The user interface allows to explore the relationships among data and identify potential connections. In this process, it’s also feasible to detect what initial insights worth performing a more detailed statistical analysis, or using more sophisticated data mining techniques.
Next, several use cases are presented. These examples can be used to measure our environment’s ability to answer relevant clinical questions.
In order to answer this question, the value 428 (corresponding to heart failure) is selected from the list of ICD-9 codes, which relate to patient diagnosis.
Figure 5. Visual profiling of a patient admitted with heart failure.
Automatically, the environment updates the charts and indicators related to gender, age, year of admission, CRF (functional status), CRM (mental status) and Barthel index (disability level).
Given these values, it becomes apparent that the most frequent profile for this diagnosis is a patient being 85 to 95 years old, female, with a Barthel index higher than average.
Now, the value 486 is selected from the list of ICD-9 codes, which relates to pneumonia.
The line chart representing the number of admissions per year is updated to reflect the trend related to this disease, as shown in Figure 6.
Figure 6. Evolution of number of patients admitted with pneumonia.
The number of admissions related to pneumonia was 81 in 2007, and 230 in 2014, which means that it has multiplied by 4 in the last 7 years.

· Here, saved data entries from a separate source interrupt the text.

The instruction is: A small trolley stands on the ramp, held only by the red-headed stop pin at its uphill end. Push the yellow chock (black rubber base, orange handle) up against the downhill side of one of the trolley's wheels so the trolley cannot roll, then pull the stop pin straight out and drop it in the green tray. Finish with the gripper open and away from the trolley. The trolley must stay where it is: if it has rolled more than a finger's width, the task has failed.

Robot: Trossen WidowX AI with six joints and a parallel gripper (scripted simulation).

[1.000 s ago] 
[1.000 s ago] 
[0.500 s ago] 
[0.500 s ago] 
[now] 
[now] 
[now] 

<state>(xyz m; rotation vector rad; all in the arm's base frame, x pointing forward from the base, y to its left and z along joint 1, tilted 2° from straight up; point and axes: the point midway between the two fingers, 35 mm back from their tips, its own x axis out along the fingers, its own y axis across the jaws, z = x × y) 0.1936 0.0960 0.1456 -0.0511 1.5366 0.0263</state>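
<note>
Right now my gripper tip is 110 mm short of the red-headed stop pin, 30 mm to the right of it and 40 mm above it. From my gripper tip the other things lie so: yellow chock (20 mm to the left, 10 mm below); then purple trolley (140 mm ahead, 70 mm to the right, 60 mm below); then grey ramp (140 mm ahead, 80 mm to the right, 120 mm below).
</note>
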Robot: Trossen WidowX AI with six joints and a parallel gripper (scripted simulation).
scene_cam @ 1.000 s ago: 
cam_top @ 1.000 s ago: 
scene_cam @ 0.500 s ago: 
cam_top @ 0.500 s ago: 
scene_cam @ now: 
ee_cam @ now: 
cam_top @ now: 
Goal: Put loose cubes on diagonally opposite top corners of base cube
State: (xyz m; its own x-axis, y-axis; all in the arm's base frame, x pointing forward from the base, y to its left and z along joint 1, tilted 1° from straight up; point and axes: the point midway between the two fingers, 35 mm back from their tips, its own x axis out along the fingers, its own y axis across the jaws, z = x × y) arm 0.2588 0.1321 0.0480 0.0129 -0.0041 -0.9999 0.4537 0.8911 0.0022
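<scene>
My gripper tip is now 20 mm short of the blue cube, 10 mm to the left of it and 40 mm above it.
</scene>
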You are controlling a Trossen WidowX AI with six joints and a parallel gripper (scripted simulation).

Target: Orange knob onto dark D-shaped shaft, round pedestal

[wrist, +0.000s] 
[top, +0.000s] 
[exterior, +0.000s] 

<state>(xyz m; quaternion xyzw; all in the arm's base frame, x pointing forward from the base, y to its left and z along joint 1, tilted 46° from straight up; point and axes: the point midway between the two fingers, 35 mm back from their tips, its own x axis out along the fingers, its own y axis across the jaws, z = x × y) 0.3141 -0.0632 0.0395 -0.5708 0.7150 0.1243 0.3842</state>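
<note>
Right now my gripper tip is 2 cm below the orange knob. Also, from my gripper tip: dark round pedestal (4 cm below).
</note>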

First, Hospital A is selected from the list of admission sources. As shown in Figure 7, the number of readmissions was 548 out of 4,248 admissions. Therefore, the readmission ratio is 12%.
For Hospital B, there were 164 readmissions out of 1,830 admissions. Therefore, the readmission ratio is only 8%.
Figure 7. Comparison of readmission ratios between two hospitals.
2014 is selected from the list of years. Charts are updated to display values related to that year. As seen in Figure 8, the workload was not equally distributed among doctors at all.
As a result, several doctors might not be able to spend the right amount of time with each patient, while others might not have enough workload to fill in for a full-time job.
Beyond this particular insight, other indicators reveal interesting details as well. For example, the fact that most patients are admitted by noon.
This might suggest that, within that timeframe, there must be more resources available to process admissions. Likewise, peak hours could be downsized to compensate for rush hours.
The other relevant fact is that two of the most common admission reasons are UTI (Urinary Tract Infection) and respiratory issues. This information can be very valuable when designing continuous training programs for doctors. Moreover, it might be the reason for the unequal distribution of workload among them, since doctors with more experience in those areas will likely be often appointed to treat these patients.
Figure 8. Indicators related to patients’ admissions in the Acute Unit.
The use of visual analytics environments to dissect information accelerates the insights discovery process, which in turn makes knowledge generation activities (or conceptual learning) more efficient.
Undoubtedly, a more rigorous analysis is required to provide reliable and generally applicable answers that could be safely applied to clinical practice.
However, the possibility to obtain preliminary results in such a short timeframe represents a significant advantage over traditional research.
Lastly, the fact that doctors can perform these data mining activities by themselves represents another significant advantage over more sophisticated approaches.
In order to realize the full potential that visual analytics can provide, it’s key to maximize the scope of data stored in the environment.
With more variables, the number of potential insights can grow exponentially.
And with more observations, obtained results would be much more robust and less subject to overfitting, hence making it easier to extrapolate them to a broader population.
The features and use cases described in this article, as well as the areas of improvement outlined above, lead to think that visual analytics tools could start to be seen as one of the upcoming revolutions in the clinical research and practice spaces.